## TASK BRIEF
Go through the listing below and retype exactly the lines starting at the one with "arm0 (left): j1" and ending at the one with "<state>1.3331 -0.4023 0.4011", skipping pictures.

## DATA FOR THIS TASK
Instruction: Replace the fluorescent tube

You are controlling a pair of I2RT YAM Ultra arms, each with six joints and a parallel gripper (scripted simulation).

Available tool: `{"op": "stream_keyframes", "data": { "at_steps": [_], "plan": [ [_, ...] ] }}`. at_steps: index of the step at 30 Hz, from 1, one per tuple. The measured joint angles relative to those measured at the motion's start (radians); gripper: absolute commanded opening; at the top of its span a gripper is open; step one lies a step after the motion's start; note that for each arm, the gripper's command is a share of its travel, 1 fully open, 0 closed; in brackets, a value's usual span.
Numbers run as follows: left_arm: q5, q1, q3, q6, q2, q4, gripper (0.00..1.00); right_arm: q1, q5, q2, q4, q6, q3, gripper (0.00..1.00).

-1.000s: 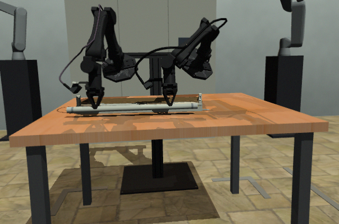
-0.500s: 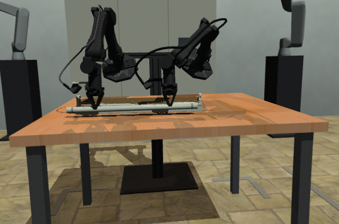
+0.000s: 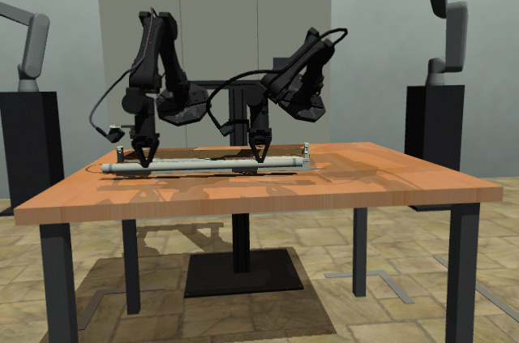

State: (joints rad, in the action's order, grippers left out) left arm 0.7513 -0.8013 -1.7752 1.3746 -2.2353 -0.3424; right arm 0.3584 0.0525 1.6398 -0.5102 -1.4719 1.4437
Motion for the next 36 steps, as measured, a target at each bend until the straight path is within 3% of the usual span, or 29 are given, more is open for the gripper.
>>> {"op": "stream_keyframes", "data": {
  "at_steps": [24,36],
  "plan": [
    [-0.027,0.007,-0.155,-0.066,-0.054,-0.204,0.11,-0.004,-0.011,0.061,-0.148,0.001,0.127,0.11],
    [-0.056,0.015,-0.325,-0.123,-0.121,-0.398,0.11,-0.010,-0.024,0.127,-0.294,0.001,0.261,0.11]
  ]
}}
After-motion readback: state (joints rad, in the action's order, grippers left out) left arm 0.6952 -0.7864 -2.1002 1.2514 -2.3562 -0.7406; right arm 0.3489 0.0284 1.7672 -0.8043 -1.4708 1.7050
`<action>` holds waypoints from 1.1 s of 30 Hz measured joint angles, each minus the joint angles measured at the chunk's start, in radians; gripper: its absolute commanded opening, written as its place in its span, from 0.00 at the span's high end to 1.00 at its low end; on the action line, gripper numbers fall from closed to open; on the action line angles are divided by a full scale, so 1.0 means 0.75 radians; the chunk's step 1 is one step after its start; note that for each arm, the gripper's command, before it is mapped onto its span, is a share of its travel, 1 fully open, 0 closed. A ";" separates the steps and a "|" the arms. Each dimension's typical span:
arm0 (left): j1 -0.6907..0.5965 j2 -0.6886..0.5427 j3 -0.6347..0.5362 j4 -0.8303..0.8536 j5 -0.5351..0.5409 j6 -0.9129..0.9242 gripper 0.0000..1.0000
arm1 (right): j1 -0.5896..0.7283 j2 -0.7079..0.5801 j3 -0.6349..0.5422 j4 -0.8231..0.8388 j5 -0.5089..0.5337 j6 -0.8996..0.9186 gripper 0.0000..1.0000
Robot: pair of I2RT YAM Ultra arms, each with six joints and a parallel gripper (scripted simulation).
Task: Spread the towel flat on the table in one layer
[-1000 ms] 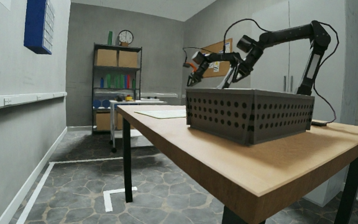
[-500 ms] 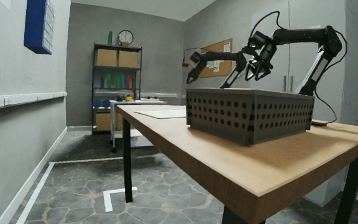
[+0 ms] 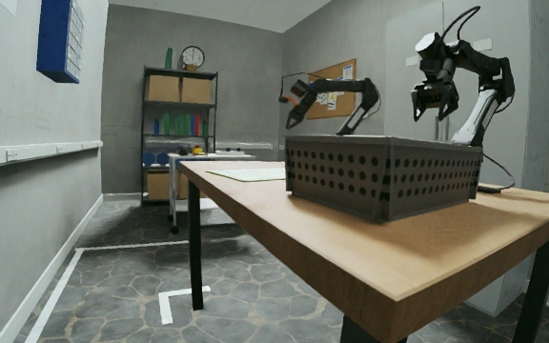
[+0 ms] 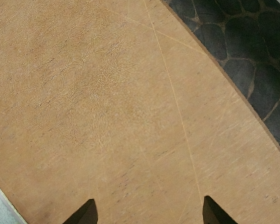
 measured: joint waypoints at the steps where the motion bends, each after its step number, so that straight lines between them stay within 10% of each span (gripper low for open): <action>1: 0.030 -0.001 0.000 0.000 0.030 0.040 0.36 | 0.000 0.000 0.000 -0.001 0.000 -0.001 0.36; 33: 0.144 -0.001 -0.001 0.001 0.207 0.256 0.36 | 0.000 0.000 0.000 -0.002 0.000 -0.002 0.36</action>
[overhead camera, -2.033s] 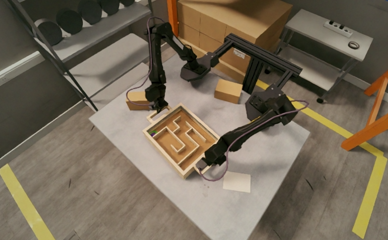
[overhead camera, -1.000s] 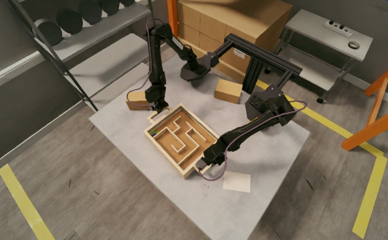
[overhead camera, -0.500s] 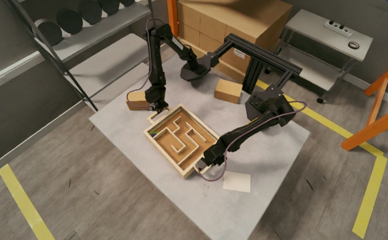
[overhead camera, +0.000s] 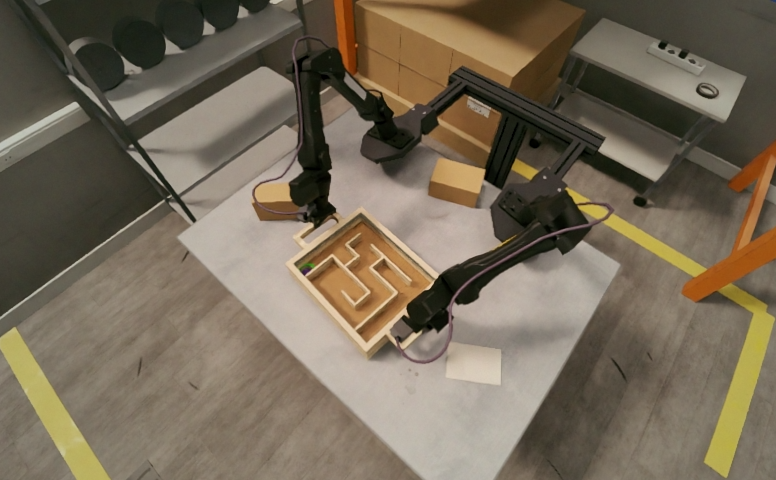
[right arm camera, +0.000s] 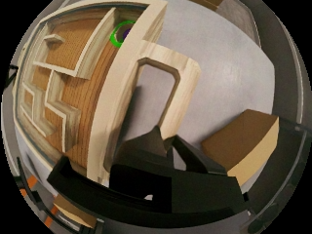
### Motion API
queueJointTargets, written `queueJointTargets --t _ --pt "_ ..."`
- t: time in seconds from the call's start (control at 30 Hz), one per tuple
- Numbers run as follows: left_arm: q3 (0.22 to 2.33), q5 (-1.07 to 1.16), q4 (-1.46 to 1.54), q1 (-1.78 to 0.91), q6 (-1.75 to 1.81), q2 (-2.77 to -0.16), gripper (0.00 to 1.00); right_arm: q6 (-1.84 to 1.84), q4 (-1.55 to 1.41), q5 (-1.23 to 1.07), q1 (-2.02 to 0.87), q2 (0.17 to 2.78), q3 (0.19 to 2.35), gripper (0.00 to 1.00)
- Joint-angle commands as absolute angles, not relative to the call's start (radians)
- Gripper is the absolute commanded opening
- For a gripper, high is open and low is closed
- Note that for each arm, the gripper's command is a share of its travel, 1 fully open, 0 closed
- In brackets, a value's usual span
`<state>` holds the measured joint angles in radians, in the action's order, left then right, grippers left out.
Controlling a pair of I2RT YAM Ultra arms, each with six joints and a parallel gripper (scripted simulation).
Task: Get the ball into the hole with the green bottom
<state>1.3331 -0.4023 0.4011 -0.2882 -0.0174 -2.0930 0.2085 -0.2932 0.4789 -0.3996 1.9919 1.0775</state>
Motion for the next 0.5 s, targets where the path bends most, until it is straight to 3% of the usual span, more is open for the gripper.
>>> queueJointTargets --t 0.0,0.47 --pt "1.386 -0.412 0.353 -0.315 -0.033 -2.038 0.38 0.195 -0.237 0.498 -0.424 1.955 1.136 0.0" --pt "1.4 -0.406 0.361 -0.314 -0.034 -2.086 0.38 0.195 -0.236 0.498 -0.424 1.954 1.141 0.0"
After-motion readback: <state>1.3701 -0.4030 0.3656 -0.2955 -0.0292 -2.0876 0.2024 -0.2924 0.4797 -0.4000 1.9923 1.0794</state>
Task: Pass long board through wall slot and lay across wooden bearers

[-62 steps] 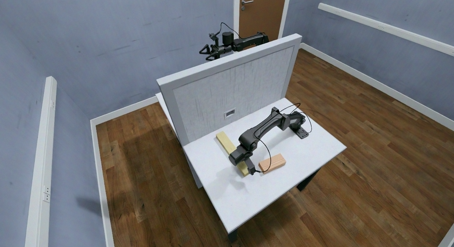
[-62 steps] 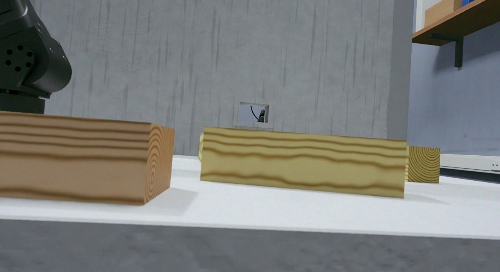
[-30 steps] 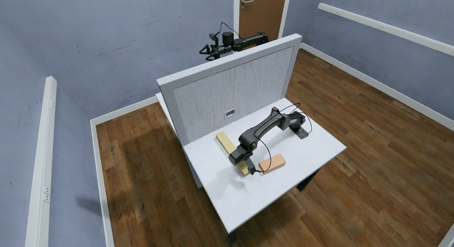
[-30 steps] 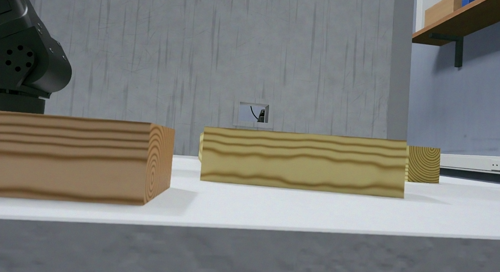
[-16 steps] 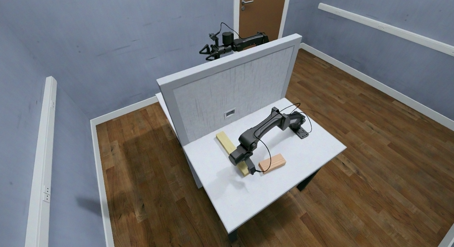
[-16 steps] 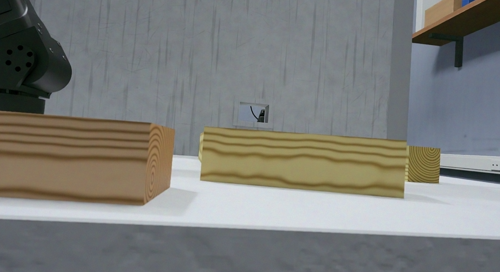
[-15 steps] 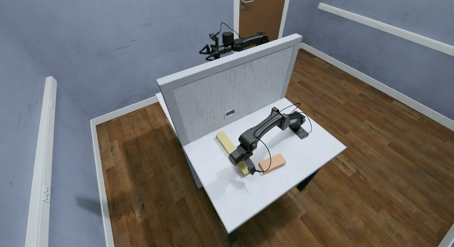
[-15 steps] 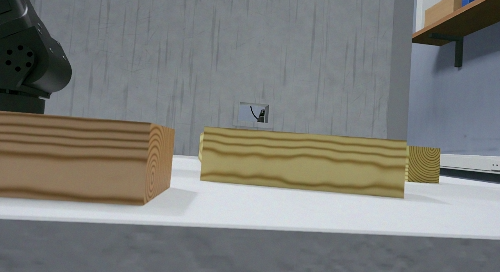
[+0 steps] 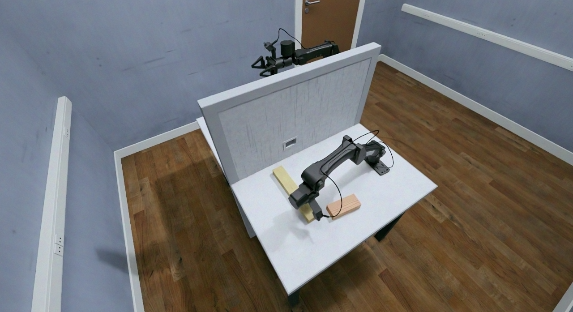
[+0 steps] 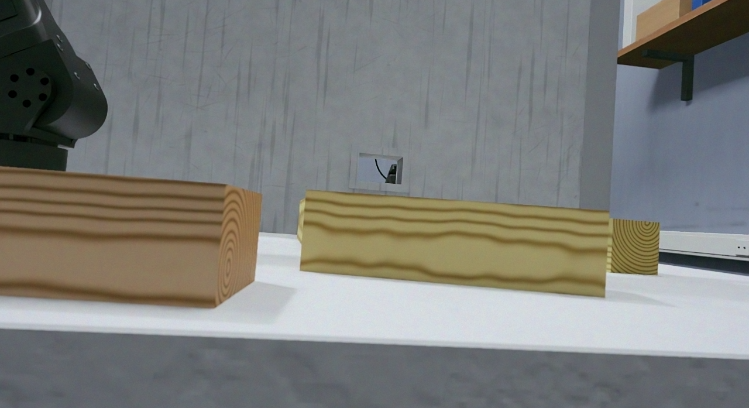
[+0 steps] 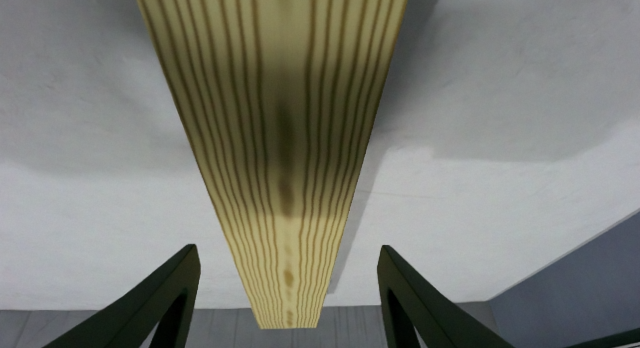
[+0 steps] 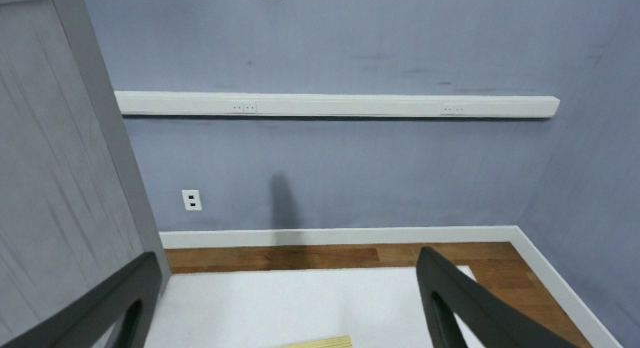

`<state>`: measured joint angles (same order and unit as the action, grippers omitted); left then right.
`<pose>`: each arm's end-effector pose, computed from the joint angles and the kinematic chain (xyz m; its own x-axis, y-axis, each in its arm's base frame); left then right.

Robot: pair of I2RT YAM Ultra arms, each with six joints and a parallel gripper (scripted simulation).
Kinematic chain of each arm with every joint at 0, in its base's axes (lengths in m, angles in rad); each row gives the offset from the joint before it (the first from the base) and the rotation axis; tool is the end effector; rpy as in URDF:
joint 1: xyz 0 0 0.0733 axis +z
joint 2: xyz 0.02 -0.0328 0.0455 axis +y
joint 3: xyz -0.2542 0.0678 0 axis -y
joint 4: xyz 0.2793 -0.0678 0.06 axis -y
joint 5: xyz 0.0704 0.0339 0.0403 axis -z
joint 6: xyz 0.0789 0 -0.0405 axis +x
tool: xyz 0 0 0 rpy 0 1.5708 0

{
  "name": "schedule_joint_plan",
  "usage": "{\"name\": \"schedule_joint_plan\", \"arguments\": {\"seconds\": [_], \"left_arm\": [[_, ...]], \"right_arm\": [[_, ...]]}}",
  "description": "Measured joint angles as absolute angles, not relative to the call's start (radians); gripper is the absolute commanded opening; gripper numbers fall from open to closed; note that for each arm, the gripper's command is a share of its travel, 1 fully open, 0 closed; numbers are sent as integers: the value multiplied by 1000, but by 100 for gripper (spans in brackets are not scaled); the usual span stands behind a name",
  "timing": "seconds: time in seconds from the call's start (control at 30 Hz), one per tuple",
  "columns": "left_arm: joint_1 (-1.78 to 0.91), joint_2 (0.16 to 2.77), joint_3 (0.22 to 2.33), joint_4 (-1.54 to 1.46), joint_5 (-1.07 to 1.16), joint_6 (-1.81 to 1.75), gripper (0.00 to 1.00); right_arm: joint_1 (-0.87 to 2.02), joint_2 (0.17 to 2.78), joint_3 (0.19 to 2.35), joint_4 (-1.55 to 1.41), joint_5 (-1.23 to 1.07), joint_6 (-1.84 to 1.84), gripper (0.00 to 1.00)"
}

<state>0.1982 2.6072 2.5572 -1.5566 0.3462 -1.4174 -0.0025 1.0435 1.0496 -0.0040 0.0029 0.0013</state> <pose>0.5103 0.0763 0.1497 0.0451 -0.9391 0.3406 -0.9984 -0.0539 -0.0164 0.3203 0.0001 0.4003 0.0021 0.0013 -1.0000 0.0054 1.0000 0.0013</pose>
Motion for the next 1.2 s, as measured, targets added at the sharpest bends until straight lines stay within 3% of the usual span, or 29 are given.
{"name": "schedule_joint_plan", "arguments": {"seconds": [1.0,1.2], "left_arm": [[191,2629,2557,-1557,346,-1419,72],[185,2582,2424,-1480,347,-1430,72]], "right_arm": [[-2,1044,1050,-4,3,1,100],[-2,1044,1050,-4,3,1,100]]}}
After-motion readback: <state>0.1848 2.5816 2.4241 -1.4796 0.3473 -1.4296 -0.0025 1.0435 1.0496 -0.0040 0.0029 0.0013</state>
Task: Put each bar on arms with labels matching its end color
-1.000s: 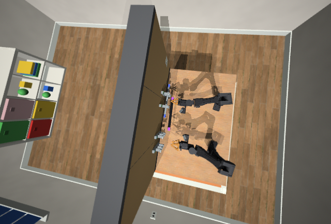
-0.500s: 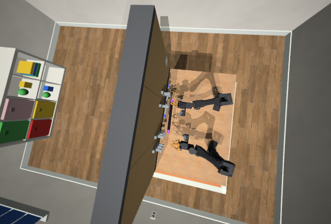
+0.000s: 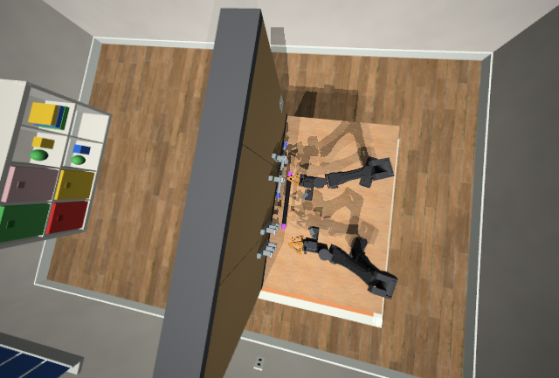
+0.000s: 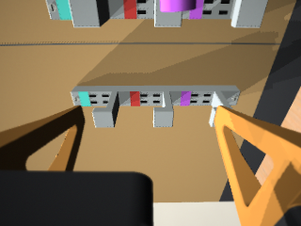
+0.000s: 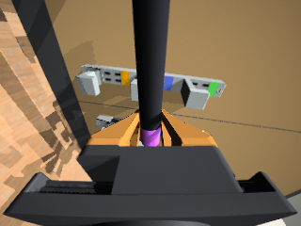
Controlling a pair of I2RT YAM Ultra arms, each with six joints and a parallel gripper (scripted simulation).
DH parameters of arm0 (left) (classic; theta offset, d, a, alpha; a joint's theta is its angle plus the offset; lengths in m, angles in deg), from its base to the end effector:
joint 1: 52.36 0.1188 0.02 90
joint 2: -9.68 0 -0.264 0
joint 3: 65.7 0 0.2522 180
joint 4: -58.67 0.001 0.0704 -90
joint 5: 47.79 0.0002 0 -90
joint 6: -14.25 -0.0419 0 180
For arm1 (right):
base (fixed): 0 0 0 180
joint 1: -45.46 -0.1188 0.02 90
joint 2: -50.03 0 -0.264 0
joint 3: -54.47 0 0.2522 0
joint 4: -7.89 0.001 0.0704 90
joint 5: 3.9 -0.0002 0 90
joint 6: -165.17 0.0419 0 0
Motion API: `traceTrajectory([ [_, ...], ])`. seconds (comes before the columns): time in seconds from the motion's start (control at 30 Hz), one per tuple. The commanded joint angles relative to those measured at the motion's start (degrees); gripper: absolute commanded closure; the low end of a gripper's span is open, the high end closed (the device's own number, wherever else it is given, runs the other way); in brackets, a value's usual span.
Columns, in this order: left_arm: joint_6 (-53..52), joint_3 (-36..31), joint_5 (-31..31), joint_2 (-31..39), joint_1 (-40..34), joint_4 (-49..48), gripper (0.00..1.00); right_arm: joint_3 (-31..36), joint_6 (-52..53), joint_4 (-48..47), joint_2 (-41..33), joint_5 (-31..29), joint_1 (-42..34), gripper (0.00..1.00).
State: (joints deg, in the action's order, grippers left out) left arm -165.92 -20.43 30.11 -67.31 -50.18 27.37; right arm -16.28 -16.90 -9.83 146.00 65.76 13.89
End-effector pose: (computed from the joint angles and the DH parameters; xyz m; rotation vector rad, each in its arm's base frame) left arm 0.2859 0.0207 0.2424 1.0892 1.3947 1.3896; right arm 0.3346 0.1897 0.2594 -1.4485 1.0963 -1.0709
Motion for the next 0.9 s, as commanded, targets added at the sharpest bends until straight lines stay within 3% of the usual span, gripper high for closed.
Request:
traceTrajectory([
  [0.0,0.17,-0.25,-0.34,-0.32,0.50,-0.98,0.00,-3.42,2.22,-2.64,-1.34,-1.47,-1.51,1.00],
  [0.87,0.17,-0.25,-0.34,-0.32,0.50,-0.98,0.00,-5.64,2.17,-3.90,2.28,-4.11,-4.12,1.00],
])
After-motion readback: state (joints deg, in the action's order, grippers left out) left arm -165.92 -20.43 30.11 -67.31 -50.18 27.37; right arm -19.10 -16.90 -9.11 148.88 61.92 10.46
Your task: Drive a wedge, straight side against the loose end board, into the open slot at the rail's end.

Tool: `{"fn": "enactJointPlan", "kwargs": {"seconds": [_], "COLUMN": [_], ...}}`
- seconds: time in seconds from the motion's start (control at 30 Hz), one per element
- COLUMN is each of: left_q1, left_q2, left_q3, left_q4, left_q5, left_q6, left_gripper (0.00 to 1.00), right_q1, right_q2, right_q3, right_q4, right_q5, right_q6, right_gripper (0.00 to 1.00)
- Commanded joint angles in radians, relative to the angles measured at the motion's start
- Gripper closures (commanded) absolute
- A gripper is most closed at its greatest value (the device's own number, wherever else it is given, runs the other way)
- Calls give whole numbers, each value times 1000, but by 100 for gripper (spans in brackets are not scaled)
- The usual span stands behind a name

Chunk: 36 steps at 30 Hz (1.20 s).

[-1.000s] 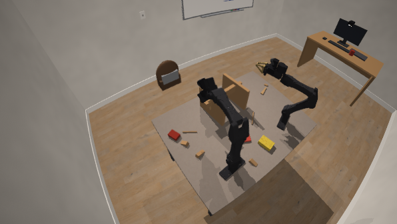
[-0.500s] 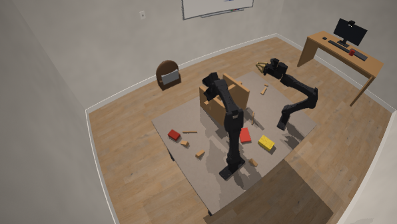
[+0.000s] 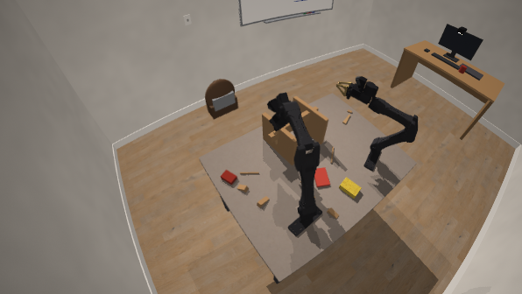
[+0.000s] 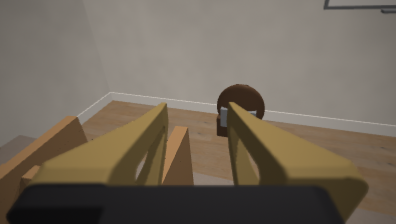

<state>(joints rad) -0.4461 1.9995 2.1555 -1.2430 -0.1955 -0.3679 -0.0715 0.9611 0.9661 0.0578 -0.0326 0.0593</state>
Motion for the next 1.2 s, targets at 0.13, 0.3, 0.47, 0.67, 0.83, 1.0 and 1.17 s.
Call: {"fn": "enactJointPlan", "kwargs": {"seconds": [0.13,0.3,0.47,0.67,0.83,1.0,1.17], "left_q1": [5,9,8,9,11,12,5], "left_q2": [-32,-34,-38,-45,-49,-53,-54], "left_q3": [-27,-21,-25,-49,-68,-80,-80], "left_q4": [-12,13,21,33,49,64,75], "left_q5": [-13,-13,-14,-13,-13,-13,-13], "left_q6": [-5,-5,-5,-5,-5,-5,-4], "left_gripper": [100,100,100,100,100,100,100], "right_q1": [2,2,2,2,2,2,2], "right_q2": [-8,-8,-8,-8,-8,-8,-8], "right_q3": [47,47,47,47,47,47,47], "right_q4": [24,24,24,24,24,24,24], "right_q5": [2,2,2,2,2,2,2], "right_q6": [9,9,9,10,10,10,10], "right_gripper": [64,64,64,64,64,64,64]}}
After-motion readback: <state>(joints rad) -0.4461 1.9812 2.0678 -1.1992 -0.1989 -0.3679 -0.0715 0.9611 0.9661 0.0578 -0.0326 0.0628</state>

## WRITTEN REPLY
arm0 (left): j1 -0.6907..0.5965 j2 -0.6886..0.5427 j3 -0.6347..0.5362 j4 -0.8303..0.8536 j5 -0.5351..0.5409 j6 -0.9129..0.9242 gripper 0.0000..1.0000
arm1 (right): j1 -0.5896..0.7283 j2 -0.7079..0.5801 j3 -0.6349..0.5422 j4 -0.8231..0.8388 j5 -0.5089..0.5337 j6 -0.8996..0.9186 gripper 0.0000..1.0000
Robot: pair of I2RT YAM Ultra arms, each with six joints and a parallel gripper (scripted simulation).
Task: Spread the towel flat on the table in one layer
[-1000 ms] 
[-500 ms] 
[+0 ms] 
[+0 ms] 
 measured: joint waypoints at the steps where the motion bends, each after its step number, so that straight lines between them stay within 10% of each span (gripper low for open): <action>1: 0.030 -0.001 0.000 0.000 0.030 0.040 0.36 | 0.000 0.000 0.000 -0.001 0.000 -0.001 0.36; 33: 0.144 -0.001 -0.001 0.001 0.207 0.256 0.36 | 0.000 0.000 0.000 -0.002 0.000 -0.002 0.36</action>
[overhead camera, -2.033s] 
[overhead camera, -1.000s] 
[overhead camera, -0.500s] 
[overhead camera, +0.000s] 
[right arm camera, +0.000s] 
### Motion API
queueJointTargets, written `queueJointTargets --t _ --pt "_ ..."`
- t: time in seconds from the call's start (control at 30 Hz), one per tuple
- Numbers run as follows: left_arm: q3 (0.22 to 2.33), q5 (-1.07 to 1.16), q4 (-1.46 to 1.54), q1 (-1.78 to 0.91), q6 (-1.75 to 1.81), q2 (-2.77 to -0.16), gripper (0.00 to 1.00); right_arm: q6 (-1.84 to 1.84), q4 (-1.55 to 1.41), q5 (-1.23 to 1.07), q1 (-2.02 to 0.87), q2 (0.17 to 2.78), q3 (0.19 to 2.35), gripper (0.00 to 1.00)
- Joint-angle commands as absolute angles, not relative to the call's start (radians)
- Gripper is the absolute commanded opening
- For a gripper, high is open and low is closed
- Note that for each arm, the gripper's command is a share of its travel, 1 fully open, 0 closed
- In brackets, a value's usual span
`<state>` holds the measured joint angles in radians, in the action's order, left then right, grippers left out.
Controlling a pair of I2RT YAM Ultra arms, each with six joints and a parallel gripper (scripted simulation).
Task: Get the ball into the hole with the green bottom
<state>1.3331 -0.4023 0.4011 -0.2882 -0.0174 -2.0930 0.2085 -0.2932 0.4789 -0.3996 1.9919 1.0775</state>

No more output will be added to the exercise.